The feeding times vary with the weather. On overcast days, you can expect them to linger longer in the hunting grounds.Then they will move back along the same route they came in, back to their home area. trophy bass can be ‘patterned’ just like deer. Also, many different bass will use the same routes at different times of the day.

As the water cools down in fall, shad and other bait fish move into creek mouths and shallow coves seeking cooler water and more cover. Bass will follow them. Again, they will use break lines,channels and lines of cover to move from home to the hunting grounds, and they will use the same route every time. Once in the feeding area, they will gorge themselves in ready ness for winter. This is one time that bass will suspend their territorial habits, with many fish feeding in the same area. It probably has something to do with an abundance of food in a concentrated area. They will feed for longer times before returning to their ‘home’.

Early winter bass will tend to form schools as they continue to chase shad and bait fish, and put on weight. When the water approaches 50 degrees, they will re-locate their homes to areas along major creeks, channels, points,secondary points, ridges and humps, near structure, in 30 feet of water..Their metabolism slows down and they will no longer move to hunting areas to forage. They will not move around much at all. Most anglers will be out deer hunting, so fishing pressure is much lighter.This is the time to fish jigs and jigging spoons. This can be some of the most productive fishing of the year.

There are a few extra considerations about winter fishing that you need to be aware of.

Hypothermia is a very real danger and can strike without warning. It does not even have to be that cold. People have suffered from ‘exposure’ in as warm a weather as 55 degrees.

The best way to prepare for cold weather fishing is to eat right. Foods that have fat will allow you to generate more body heat. Also, drink plenty of water,around a gallon a day is about right.Wear a hat, because as much as 60% of your body heat can be lost through your head. Dress in layers so you can adjust as needed.

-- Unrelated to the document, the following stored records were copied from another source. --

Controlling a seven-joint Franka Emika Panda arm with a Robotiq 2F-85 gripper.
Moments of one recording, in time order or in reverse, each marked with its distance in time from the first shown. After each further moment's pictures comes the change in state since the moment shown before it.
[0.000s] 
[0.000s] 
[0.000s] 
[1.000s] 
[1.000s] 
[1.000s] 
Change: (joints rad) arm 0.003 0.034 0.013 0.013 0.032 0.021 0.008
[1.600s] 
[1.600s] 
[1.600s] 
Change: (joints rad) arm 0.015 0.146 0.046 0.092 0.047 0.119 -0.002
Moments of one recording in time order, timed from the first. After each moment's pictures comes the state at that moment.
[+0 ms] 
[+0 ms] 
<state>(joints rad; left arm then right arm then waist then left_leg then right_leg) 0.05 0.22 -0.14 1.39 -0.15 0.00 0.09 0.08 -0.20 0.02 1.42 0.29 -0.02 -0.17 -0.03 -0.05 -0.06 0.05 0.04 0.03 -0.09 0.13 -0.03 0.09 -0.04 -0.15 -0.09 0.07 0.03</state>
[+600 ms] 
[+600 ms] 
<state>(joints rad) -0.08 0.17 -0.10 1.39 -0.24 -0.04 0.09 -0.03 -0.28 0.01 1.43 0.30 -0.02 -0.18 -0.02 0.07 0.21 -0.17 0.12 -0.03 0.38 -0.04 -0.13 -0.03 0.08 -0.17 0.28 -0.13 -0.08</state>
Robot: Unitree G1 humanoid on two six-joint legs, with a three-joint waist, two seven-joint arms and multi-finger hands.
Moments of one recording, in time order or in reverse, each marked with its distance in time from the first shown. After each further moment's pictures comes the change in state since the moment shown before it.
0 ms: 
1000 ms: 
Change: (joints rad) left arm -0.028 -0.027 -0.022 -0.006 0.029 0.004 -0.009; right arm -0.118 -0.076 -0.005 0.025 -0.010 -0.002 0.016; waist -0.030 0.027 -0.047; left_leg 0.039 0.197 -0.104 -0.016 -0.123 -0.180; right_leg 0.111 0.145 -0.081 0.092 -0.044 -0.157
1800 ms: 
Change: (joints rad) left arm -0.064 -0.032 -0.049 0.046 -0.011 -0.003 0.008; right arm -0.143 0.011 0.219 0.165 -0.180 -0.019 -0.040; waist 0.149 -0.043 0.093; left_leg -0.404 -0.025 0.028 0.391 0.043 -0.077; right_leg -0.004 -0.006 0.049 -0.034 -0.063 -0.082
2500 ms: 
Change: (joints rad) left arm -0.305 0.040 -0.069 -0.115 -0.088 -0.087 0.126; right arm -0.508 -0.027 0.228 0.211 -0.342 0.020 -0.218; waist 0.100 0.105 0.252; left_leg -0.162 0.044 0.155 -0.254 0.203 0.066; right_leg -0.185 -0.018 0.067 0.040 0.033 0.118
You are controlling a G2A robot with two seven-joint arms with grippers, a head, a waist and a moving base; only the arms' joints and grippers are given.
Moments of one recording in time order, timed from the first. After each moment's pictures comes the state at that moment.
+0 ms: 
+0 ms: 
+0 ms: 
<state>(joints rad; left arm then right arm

Have a cell phone handy for emergencies, and be sure to let someone know where you will be, in case you do not come home on time.

In early spring, as the water warms above 50 degrees, bass will return to their warm water ‘homes’. At this time of year, they are preparing for the spawn, and will establish ‘holding’ areas off of suitable nesting sites.

They will not necessarily be following bait fish into the shallows, for at this time, crawfish are spawning, and have shed their shells to become the ’softshell’ variety, and salamanders have also arrived to mate, and dine on fish eggs. Bass attract both the crawfish and salamanders (mud puppies) with abandon. These imitations are your best bet in early spring. As the water warms to suitable spawning temperatures (65 degrees and up), males will build ‘beds in less than 5 feet of water, on flats with structure nearby.

As the water warms to near 70 degrees,females come in, select a mate and spawn. Females them lay eggs and bug out for their homes, leaving the males to guard the nest.

At this time, bass will attack anything that approaches the nest, regardless of size, color or movement. If you find them, you will catch them. After the eggs hatch, the males will return to their spring and summer habits.

By mapping bass seasonal patterns, you can catch big bass all year long.